Parallel Optimization mode

Overview

Oftentimes each experiment testing a knob configuration runs for a long time - hours, or even days, making the whole optimization process unbearably long.
Optimizer Studio can speed up the optimization process by distributing the workload between multiple computing nodes, testing different knob configurations in parallel.

Limitations

The parallel processing has some limitations:

  1. Optimizer Studio explores concurrently only so much configurations. By default the number of configurations being explored at once is less than 10, each configuration will be measured at least min_samples_per_config times. This poses a practical limit on the number of parallel computing nodes as ~7 x min_samples_per_config.

  2. The computers running the workload should be very similar and provide a similar performance results for the same knob configuration, with reasonable standard deviation. Otherwise, Optimizer Studio will not be able to distinguish between an improvement achieved due to configuration choice and better performing hardware.
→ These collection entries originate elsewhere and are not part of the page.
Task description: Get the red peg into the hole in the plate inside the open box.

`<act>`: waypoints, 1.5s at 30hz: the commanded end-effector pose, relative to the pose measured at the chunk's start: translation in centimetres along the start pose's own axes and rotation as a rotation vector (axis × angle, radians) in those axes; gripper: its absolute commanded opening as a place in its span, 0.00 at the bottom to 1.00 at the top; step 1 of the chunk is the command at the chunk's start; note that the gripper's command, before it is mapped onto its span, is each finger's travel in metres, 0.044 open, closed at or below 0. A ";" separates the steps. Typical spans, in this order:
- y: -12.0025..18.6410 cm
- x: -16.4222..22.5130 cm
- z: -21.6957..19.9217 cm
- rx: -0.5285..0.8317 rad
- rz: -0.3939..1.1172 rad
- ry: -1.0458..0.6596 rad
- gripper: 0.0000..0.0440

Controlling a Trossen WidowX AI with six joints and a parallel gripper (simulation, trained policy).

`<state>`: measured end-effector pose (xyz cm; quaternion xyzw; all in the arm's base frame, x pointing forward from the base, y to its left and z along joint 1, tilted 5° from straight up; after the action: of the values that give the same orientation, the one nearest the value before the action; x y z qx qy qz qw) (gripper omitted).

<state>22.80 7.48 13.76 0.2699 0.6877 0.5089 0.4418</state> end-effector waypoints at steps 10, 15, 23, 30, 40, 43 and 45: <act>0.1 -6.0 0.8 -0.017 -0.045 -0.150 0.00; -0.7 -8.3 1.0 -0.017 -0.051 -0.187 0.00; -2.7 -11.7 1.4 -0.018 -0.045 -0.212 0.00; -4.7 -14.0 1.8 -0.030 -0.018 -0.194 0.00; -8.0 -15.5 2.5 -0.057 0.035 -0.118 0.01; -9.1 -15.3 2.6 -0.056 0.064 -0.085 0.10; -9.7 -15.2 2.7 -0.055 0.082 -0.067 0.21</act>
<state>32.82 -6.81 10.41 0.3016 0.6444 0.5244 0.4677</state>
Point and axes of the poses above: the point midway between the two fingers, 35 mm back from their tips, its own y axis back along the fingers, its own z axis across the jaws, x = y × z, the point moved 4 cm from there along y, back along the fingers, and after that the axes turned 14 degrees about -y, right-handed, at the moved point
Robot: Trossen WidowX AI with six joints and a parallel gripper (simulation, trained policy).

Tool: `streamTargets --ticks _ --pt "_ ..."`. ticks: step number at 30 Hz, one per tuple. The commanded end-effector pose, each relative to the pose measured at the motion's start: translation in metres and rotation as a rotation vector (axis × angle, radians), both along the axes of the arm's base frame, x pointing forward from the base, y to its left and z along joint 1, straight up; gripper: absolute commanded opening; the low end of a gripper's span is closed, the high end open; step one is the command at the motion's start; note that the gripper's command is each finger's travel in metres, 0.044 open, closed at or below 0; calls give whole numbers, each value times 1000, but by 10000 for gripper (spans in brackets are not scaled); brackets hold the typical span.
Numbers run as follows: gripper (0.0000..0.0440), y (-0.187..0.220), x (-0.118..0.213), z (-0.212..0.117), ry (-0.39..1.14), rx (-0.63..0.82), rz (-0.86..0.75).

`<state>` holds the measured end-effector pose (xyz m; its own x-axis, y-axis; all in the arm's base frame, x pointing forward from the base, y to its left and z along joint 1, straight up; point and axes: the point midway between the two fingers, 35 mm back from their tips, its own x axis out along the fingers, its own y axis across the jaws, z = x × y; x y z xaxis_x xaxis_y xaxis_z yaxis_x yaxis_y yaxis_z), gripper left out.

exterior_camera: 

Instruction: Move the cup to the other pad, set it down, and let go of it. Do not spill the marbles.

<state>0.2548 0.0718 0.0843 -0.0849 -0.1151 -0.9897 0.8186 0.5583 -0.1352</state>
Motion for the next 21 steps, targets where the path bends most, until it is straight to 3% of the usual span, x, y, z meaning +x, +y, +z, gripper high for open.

Parallel Optimization Workflow

  1. Select main node to run Optimizer Studio on and one or more worker nodes. The main node can double up as a worker node.
  2. Install Optimizer Studio package on each computer, main and worker nodes.
  3. Install the workload script(s) on each worker node, in the same location, so that they can be accessed via the same absolute path.
  4. Arrange a password-less ssh connection from the main computer to the worker nodes, so that it doesn't require login credentials interactively. The recommended way is to use SSH keys with no passphrase.
  5. Enable HTTP access to the main computer so that worker nodes can communicate with the optimization engine via REST API. The default HTTP port is 8421. The user can change the HTTP port via command line switch optimizer-studio ... --http-port=8421
  6. Add parallel subsection to the knob file workload section.
  7. Optimizer Studio invokes the workload starter using the parameters passed in the parallel subsection. Workload starter invokes optimizer-studio.worker on worker node(s), e.g. remotely via ssh. All terminal output from the worker nodes is transferred via ssh to the main computer terminal console.

Optimizer Studio Configuration in Parallel Mode

Workload Starter Script(s)

Optimizer Studio comes with two different starter scripts: optimizer-studio.starter.ssh and optimizer-studio.starter.local, located in the Optimizer Studio installation directory. The users can modify these scripts to meet their environment requirements.

Each starter script accepts its own parameters:
optimizer-studio.starter.ssh script accepts the list of IP addresses of the worker nodes, while
optimizer-studio.starter.local script accepts the number of (local) worker processes.

knobs.yaml Configuration File

Workload Section

To set up Optimizer Studio in parallel mode both workload and workload_settings sections need to be configured.
Concertio is currently working on simplifying this configuration process.

Example [ssh]:

global_settings:
  ...
  pending_config_timeout: 0
  http_buffer_size: 20480

domain:
  common:
    ...
    target: workload.target:max

workload:
  kind: sync
  parallel:
    mode: ssh
    workers:
      - user@host1[:port]
      - user@host2[:port]

workload_settings:
  workloads:
    -
      script: ./workload.sh
      metrics:
        my_target: /tmp/my_target.${WORKER_ID}

  target: my_target

Example [local]:

    ...
    target: workload.target:max

workload:
  kind: sync
  parallel:
    mode: local
    num_workers: 2

workload_settings:
  workloads:
    -
      script: ./workload.sh
      metrics:
        my_target: /tmp/my_target.${WORKER_ID}

  target: my_target

Parallel mode employs normal knobs.yaml file. This section relates to parameters and sections relevant mainly to Parallel mode.

pending_config_timeout parameter

Configuration attempt scheduling policy.
pending_config_timeout: 0
The configurations will be attempted sequentially. E.g. configurations A, B, C, D would be attempted AAABBBBCCDDD.
This policy is appropriate for singular operating mode.

pending_config_timeout: T
(T is a time specification, e.g. 1m30s or 1h30m)

This policy is appropriate for parallel operating mode.
The configurations will be attempted interleaved with timeout T.
For example, given configurations A, B, C, D and min_samples_per_config = 2, the configurations would be attempted AABBCCDDABDB. In case more than T time passed between consecutive attempts of the same configuration, this configuration will be retired, and the next configuration attempted.
Since the purpose of the timeout is to prevent optimization from being stuck on the same configuration forever, its value should be selected with particular slack:
T = ~10(#configurations) x min_samples_per_config x max-execution-time.

http_buffer_size parameter

HTTP buffer size [bytes] used, among other things, for passing the knob configuration to the worker node. In case of longer knob lists, this value might need be increased beyond the default 20480 bytes.